Every story has a beginning.

Mine has three.

The first one came easy.

I was born in St. Louis, at Barnes-Jewish Hospital, into a family that runs through Kinloch and across North St. Louis County.

And that’s where I learned how people actually live—not from anything written down somewhere, but from being there.

Watching people move through things, how they look at each other, how they look out for each other. Watching how they step in for others when nothing else does.

Kinloch, North County, and the city were never the same entity to me.

They were entirely different worlds.

Each carries its own conditions, its own pressures, its own history. But moving between them, you start to understand how those differences are connected—how decisions made in one place show up in another, and how people end up navigating the results either way.

That was the foundation.
I didn’t have to go far to find it.

The second beginning didn’t arrive gently.

It came with the Ferguson unrest.

Before that, I had been reading—seriously reading—Martin Luther King Jr., Malcolm X, Angela Davis, Frantz Fanon, Jean-Paul Sartre, Karl Marx, Herbert Marcuse —working through ideas, arguments, histories. I could make sense of all of it on the page.

Ferguson made it make sense in a way it hadn’t before.

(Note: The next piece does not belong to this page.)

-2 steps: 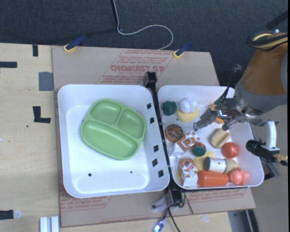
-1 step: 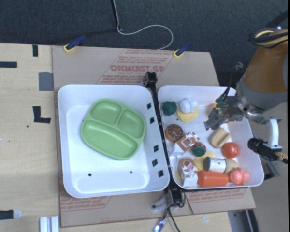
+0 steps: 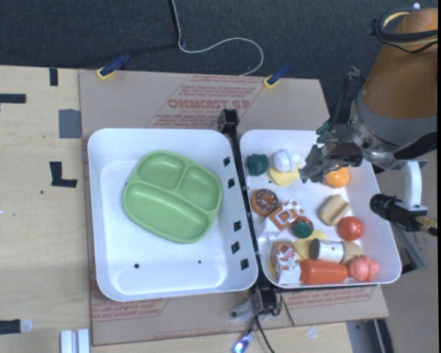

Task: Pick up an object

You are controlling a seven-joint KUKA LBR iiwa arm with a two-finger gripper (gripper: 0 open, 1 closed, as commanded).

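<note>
The gripper [image 3: 317, 169] hangs low near the right bin's [image 3: 386, 230] far edge, its dark fingertips blurring together, so whether it is wide or narrow cannot be told. An orange toy [image 3: 339, 177] sits just beside it, partly hidden. More toy food crowds the near edge. The left bin [image 3: 106, 219] carries a green plate [image 3: 173, 195].
</note>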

In that moment, I saw how far reality could stand from the ideals I had been studying.

At the same time, I understood in a new light how necessary it is to carry those ideas into practice—to defend them, to fight for them, to stand on principles of freedom and the liberation of all people when it actually matters.

Ferguson changed everything for me.

I carried that spirit with me into my time at St. Louis Community College, and I wasn’t willing to leave it abstract.

I served first as student body vice president, then student body president at the Meramec campus.

I founded the Student Social Action Committee, and we fought—directly—for higher education, for labor rights, for union rights for adjunct faculty.

We fought against the firing of full-time faculty.

We fought against the deactivation of the computer science program, which was predominantly Black and female and unlike anything else in the state.

We fought to protect DACA students and Dreamers.

We were only a few dozen students, but we organized around real issues.

We stood alongside faculty and staff, working in alignment with the AFL-CIO and National Education Association chapters connected to the college.

We worked closely with SEIU Local 1 as they supported adjunct faculty organizing efforts at the time.

And that work didn’t stay on campus.

We stood with the community in opposition to the Bach Avenue dispute, raising environmental concerns alongside residents who were being asked to live with the consequences.

We marched with Bruce Franks Jr. and others in defense of residents at the Peabody-Clinton Complex.

We stood with Larry Rice and Momma Cat during the crisis surrounding the New Life Evangelistic Center downtown.

That period taught me something I’ve never unlearned:

nothing moves in this world unless you move it.

The third beginning came quieter, but it stayed.

By then I was working in masonry, learning restoration across the city.

I spent so much time with old structures in St. Louis, but I learned their habits—where they hold and where they give and where something small left alone becomes something serious.

You begin to see that failure doesn’t happen all at once.

It builds, slowly, until it forces attention.

At the same time, I fell deeply into the arts and music scene in St. Louis.

Not casually—fully involved.

I supported, promoted, managed, and invested in artists and collectives across hip hop, R&B, jazz, blues, and the high-speed sound the city is known for.

That work forces you to build something from the ground up and keep it moving without guarantees.

Somewhere in the middle of that, I found something I wasn’t expecting.

I fell in love—with the work, with the city in a different way, and with a person who became steady in the middle of everything else.

That part of my life is still unfolding, but it matters just the same.

And through all of it, I continued direct advocacy for the unhoused across St. Louis.

Working with people trying to navigate housing, services, and systems that don’t always connect the way they should.

After a while, you start to recognize the repetition.

Different people, same barriers.
Different situations, same outcomes.

I’ve seen St. Louis fail people directly.

Not in theory—in real time.

And if I’m honest, the final push came with the tornado recovery.

Working as a mason during that period, I saw entire neighborhoods trying to hold themselves together while people waited for answers, resources, insurance responses, inspections, basic coordination—things that should have moved faster than they did.

I saw how much of recovery in St. Louis still depends on ordinary people stepping in for each other while systems struggle to respond.

Being that close to it made something clear to me:

representation cannot just be symbolic.

It has to function in real time, especially when people need it most.

That’s why I’m running for Congress.

Because what’s happening here goes beyond disagreement or delay. There’s a breakdown in representation that people feel when they try to get help and nothing moves. I’m not running to step into that and maintain it. I’m running because I understand the work that needs to be done, and I’ve been close enough to it to see where it breaks.

Systems are supposed to work for people.

If they don’t, then they have to be understood clearly, addressed directly, and rebuilt so they actually do.